Now the question is, how do we prevent this type of overfitting from happening? This seems to not be easy since the bad model gives smaller errors. Well, all we have to do is we have to tweak the error function a bit. Basically we want to punish high coefficients. So what we do is we take the old error function and add a term which is big when the weights are big. There are two ways to do this. One way is to add the sums of absolute values of the weights times a constant lambda. The other one is to add the sum of the squares of the weights times that same constant. As you can see, these two are large if the weights are large. The lambda parameter will tell us how much we want to penalize the coefficients. If lambda is large, we penalized them a lot. And if lambda is small then we don’t penalize them much. And finally, if we decide to go for the absolute values, we’re doing L1 regularization and if we decide to go for the squares, then we’re doing L2 regularization.
Here are some general guidelines for deciding between L1 and L2 regularization. When we apply L1, we tend to end up with sparse vectors. That means, small weights will tend to go to zero. So if we want to reduce the number of weights and end up with a small set, we can use L1. This is also good for feature selections and sometimes we have a problem with hundreds of features, and L1 regularization will help us select which ones are important, and it will turn the rest into zeroes. L2 on the other hand, tends not to favor sparse vectors since it tries to maintain all the weights homogeneously small
This is something that happens a lot when we train neural networks. Sometimes one part of the network has very large weights and it ends up dominating all the training, while another part of the network doesn’t really play much of a role so it doesn’t get trained. So, what we’ll do to solve this is sometimes during training, we’ll turn this part off and let the rest of the network train.
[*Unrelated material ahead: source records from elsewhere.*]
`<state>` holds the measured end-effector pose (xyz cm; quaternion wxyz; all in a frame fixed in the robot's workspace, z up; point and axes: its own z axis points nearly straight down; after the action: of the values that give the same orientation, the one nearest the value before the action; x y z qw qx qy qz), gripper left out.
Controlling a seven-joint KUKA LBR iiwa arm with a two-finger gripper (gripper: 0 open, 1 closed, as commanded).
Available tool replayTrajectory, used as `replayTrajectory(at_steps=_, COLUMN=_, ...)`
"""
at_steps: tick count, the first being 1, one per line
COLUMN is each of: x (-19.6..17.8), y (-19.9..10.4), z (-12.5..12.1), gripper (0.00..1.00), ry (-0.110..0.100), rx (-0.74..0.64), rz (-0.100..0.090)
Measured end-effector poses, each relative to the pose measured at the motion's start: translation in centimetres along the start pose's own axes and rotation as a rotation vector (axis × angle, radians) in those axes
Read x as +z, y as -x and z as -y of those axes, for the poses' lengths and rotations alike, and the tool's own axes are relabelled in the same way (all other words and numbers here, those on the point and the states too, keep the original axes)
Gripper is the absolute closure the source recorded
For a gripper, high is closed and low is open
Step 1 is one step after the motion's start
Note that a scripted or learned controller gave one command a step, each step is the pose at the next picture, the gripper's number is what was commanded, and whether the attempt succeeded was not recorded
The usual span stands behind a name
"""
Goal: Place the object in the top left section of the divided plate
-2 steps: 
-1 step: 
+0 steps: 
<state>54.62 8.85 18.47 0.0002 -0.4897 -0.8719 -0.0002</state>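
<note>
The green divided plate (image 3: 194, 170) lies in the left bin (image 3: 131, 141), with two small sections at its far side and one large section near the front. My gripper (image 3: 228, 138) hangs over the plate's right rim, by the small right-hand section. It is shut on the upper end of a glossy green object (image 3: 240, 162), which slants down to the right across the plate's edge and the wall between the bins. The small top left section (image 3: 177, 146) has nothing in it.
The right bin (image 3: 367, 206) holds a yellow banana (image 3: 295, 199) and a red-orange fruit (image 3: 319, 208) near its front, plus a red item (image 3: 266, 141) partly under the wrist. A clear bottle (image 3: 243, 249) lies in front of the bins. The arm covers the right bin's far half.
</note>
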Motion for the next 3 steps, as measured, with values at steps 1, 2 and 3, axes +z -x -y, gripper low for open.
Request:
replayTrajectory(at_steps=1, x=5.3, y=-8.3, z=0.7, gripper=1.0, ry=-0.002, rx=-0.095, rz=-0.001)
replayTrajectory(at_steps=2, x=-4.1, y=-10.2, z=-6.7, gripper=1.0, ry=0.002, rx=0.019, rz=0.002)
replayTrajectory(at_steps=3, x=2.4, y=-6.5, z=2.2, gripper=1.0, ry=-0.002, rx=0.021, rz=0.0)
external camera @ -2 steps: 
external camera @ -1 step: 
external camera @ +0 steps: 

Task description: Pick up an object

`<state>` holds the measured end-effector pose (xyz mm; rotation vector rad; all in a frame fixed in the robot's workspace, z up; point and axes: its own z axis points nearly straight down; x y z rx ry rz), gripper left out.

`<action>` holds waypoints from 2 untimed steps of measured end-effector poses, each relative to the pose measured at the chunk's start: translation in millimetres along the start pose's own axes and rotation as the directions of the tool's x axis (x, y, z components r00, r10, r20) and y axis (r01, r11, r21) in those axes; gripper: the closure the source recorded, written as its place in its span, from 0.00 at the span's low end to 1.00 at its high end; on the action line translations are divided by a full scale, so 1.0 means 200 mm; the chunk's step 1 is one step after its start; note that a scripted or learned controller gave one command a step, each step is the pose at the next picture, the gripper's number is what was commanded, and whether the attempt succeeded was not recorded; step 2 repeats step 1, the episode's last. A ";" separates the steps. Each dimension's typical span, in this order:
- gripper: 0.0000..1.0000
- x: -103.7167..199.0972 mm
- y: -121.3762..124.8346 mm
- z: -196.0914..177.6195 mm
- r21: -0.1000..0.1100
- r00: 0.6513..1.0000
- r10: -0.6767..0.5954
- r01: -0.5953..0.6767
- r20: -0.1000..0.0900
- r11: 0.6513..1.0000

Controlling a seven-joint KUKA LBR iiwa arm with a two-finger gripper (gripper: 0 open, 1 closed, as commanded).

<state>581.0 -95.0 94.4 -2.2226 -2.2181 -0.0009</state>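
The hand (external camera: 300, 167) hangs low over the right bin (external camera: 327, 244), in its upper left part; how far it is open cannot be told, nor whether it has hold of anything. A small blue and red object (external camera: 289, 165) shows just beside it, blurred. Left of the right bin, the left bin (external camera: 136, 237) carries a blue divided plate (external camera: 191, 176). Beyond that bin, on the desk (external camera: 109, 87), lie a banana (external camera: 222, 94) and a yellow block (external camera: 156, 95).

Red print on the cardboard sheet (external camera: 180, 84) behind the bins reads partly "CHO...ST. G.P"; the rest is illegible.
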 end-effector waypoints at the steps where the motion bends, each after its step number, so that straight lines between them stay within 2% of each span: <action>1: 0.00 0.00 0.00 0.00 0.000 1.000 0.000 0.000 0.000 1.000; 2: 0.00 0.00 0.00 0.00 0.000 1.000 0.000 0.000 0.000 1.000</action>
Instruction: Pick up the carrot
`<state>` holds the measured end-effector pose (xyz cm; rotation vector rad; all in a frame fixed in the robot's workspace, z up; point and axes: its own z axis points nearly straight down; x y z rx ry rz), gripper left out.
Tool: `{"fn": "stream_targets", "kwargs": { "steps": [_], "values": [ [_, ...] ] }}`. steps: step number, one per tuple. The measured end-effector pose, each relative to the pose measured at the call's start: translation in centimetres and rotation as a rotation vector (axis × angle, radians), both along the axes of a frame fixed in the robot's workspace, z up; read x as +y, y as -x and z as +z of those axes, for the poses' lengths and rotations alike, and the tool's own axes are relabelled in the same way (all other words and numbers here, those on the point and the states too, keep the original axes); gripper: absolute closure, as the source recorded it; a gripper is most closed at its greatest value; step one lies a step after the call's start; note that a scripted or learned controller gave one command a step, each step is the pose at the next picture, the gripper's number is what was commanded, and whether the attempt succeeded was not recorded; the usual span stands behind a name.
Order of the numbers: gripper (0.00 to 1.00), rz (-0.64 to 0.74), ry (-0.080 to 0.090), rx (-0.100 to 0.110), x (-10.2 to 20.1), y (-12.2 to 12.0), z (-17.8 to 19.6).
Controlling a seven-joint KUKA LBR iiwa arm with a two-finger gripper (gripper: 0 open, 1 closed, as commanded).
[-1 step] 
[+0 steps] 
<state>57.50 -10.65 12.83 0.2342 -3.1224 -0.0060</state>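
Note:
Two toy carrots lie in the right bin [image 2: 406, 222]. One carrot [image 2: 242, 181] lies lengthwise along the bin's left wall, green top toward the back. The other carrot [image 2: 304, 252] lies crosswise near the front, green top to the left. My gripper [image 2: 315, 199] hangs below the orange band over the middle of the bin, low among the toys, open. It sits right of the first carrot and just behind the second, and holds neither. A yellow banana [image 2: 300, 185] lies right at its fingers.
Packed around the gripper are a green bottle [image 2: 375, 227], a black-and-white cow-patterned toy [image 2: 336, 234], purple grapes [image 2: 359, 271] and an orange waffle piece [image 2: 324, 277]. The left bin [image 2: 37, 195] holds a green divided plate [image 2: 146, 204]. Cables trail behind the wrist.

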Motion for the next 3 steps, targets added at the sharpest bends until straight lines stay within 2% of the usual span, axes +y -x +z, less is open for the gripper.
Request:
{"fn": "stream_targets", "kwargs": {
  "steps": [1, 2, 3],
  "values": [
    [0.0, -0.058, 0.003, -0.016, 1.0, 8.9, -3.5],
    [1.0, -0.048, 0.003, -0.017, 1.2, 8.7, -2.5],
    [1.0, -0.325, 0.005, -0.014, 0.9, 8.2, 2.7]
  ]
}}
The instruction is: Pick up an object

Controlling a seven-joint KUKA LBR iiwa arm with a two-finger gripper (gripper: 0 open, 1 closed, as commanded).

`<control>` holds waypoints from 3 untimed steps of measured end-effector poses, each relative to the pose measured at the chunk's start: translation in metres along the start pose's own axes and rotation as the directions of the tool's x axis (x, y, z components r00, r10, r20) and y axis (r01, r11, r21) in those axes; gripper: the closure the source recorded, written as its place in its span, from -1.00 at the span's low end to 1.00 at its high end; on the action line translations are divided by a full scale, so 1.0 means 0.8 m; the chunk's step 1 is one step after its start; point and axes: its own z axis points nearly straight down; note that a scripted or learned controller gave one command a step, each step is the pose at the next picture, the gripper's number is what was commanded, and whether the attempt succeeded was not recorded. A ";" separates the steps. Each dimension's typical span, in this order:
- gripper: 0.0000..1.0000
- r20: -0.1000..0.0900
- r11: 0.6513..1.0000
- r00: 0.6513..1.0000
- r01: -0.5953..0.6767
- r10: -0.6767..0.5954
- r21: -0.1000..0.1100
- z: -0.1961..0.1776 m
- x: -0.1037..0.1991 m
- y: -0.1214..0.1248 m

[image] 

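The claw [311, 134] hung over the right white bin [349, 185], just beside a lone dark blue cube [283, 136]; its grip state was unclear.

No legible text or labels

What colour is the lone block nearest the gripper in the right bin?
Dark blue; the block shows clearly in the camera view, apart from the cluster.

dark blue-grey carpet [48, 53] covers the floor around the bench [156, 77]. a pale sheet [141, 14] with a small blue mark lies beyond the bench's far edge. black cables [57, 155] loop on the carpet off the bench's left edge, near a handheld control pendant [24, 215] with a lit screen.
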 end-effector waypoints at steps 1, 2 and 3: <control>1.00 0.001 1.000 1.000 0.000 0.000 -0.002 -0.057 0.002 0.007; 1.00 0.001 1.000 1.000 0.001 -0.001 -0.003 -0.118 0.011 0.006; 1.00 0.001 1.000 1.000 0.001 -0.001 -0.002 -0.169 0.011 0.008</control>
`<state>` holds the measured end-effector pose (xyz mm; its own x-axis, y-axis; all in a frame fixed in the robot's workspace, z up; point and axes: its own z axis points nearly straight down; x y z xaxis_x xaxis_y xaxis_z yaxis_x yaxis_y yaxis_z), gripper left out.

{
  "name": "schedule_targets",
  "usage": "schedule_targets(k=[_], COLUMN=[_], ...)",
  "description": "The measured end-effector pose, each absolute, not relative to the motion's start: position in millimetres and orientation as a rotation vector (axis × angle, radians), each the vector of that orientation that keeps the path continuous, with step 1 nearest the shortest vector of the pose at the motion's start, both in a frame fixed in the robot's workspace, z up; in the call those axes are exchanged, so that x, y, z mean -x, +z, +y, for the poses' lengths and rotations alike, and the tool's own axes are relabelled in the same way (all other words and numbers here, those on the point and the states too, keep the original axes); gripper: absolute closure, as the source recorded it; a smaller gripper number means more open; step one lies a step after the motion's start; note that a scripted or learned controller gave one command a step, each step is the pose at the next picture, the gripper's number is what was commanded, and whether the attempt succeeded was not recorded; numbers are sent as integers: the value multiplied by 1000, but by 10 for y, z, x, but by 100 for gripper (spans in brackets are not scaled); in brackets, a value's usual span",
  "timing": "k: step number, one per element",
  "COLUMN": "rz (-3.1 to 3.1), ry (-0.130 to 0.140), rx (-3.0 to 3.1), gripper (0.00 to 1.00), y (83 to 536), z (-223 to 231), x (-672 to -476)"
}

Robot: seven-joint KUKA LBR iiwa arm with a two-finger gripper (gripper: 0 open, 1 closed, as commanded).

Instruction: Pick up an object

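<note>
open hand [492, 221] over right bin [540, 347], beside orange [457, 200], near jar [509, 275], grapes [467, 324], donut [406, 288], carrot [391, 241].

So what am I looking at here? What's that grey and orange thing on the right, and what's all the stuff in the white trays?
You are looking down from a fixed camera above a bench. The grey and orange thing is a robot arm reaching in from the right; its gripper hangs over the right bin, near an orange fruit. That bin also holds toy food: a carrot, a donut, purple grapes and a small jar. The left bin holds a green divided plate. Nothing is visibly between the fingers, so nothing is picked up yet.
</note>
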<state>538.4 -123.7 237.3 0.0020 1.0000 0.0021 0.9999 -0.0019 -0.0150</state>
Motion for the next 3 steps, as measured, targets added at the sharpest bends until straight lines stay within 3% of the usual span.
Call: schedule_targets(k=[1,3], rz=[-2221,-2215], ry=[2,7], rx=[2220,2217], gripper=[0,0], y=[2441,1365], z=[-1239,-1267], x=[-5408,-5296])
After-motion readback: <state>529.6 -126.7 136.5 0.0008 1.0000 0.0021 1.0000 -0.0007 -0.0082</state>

More thoroughly, what we do is as we go through the epochs, we randomly turn off some of the nodes and say, you shall not pass through here. In that case, the other nodes have to pick up the slack and take more part in the training.
Here’s another problem that can occur. Let’s take a look at the sigmoid function. The curve gets pretty flat on the sides. So, if we calculate the derivative at a point way at the right or way at the left, this derivative is almost zero.This is not good cause a derivative is what tells us in what direction to move. This gets even worse in most linear perceptrons. Check this out. We call that the derivative of the error function with respect to a weight was the product of all the derivatives calculated at the nodes in the corresponding path to the output. All these derivatives are derivatives as a sigmoid function, so they’re small and the product of a bunch of small numbers is tiny. This makes the training difficult
Learning Rate Decay
The question of what learning rate to use is pretty much a research question itself but here’s a general rule. If your learning rate is too big then you’re taking huge steps which could be fast at the beginning but you may miss the minimum and keep going which will make your model pretty chaotic. If you have a small learning rate you will make steady steps and have a better chance of arriving to your local minimum. This may make your model very slow, but in general, a good rule of thumb is if your model’s not working, decrease the learning rate. The best learning rates are those which decrease as the model is getting closer to a solution.